▶ WHAT TO DO: Type out the complete listing below word for word, without its pictures.
##############################
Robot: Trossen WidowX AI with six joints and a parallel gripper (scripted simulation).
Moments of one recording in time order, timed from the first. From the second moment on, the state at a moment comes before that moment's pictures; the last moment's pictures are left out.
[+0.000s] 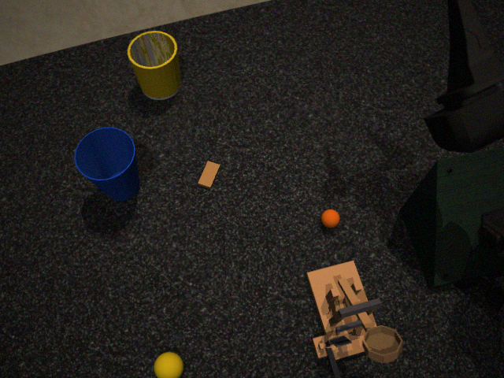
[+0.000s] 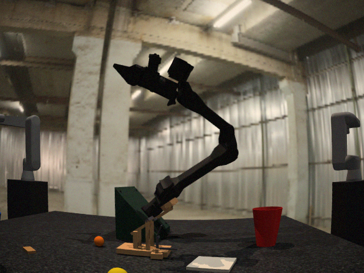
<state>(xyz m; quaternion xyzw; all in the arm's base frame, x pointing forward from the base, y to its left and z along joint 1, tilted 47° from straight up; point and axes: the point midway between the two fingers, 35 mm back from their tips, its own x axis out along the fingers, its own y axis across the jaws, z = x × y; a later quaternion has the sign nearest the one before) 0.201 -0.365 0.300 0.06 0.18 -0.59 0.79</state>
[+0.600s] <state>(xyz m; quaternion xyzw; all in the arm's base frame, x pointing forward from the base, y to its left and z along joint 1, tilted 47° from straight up) 0.245 -0.328 0.239 -0.03 0.37 -0.41 0.83</state>
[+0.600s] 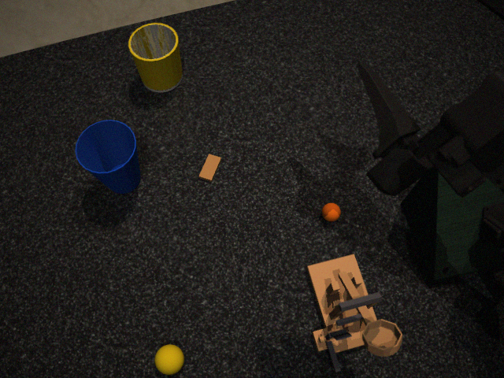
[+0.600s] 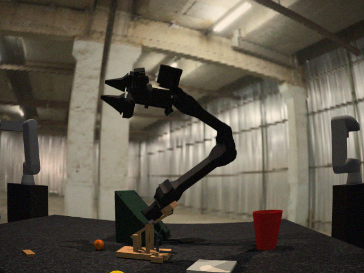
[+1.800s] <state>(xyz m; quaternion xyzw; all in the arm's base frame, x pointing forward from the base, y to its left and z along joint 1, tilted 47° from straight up) 0.286 -0.196 0.135 -0.22 0.54 0.11 0.81</state>
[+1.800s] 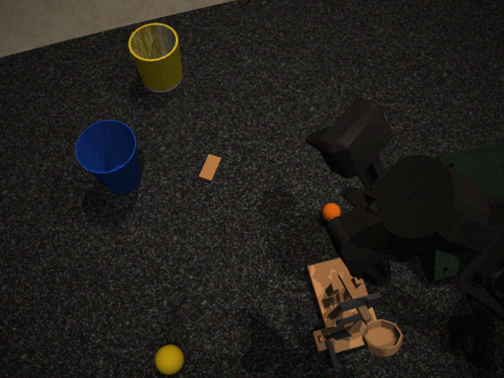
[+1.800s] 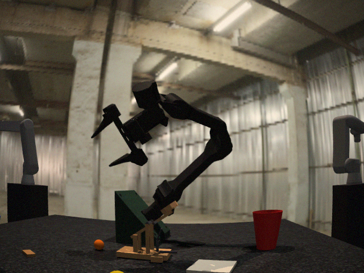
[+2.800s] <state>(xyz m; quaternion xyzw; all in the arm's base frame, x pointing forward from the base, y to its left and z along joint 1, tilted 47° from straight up) 0.270 -0.060 0.114 -0.28 0.36 0.55 0.70</state>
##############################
▶ OUTPUT FOR THIS EXERCISE:
Robot: Trossen WidowX AI with six joints and a parallel gripper (scripted simulation).
Moments of one recording in time order, timed from the first. From the second moment on, the state at a moment comes before that moment's pictures; the last moment's pictures are left out.
[+0.000s] 
[+0.000s] 
<state>(xyz m; quaternion xyzw; all in the arm's base frame, x pointing forward from the base, y to its left and z along joint 1, tilted 47° from straight up; point and axes: the point midway between the two fingers, 35 mm back from their tips, its own x axis out along the fingers, its own y axis across the jaws, z = x × y; a later quaternion has the sign nearest the one before) 0.201 -0.365 0.300 0.06 0.18 -0.59 0.79</state>
[+0.600s] <state>(xyz m; quaternion xyzw; all in the arm's base frame, x pointing forward from the base, y to its left and z along joint 1, tilted 47° from straight up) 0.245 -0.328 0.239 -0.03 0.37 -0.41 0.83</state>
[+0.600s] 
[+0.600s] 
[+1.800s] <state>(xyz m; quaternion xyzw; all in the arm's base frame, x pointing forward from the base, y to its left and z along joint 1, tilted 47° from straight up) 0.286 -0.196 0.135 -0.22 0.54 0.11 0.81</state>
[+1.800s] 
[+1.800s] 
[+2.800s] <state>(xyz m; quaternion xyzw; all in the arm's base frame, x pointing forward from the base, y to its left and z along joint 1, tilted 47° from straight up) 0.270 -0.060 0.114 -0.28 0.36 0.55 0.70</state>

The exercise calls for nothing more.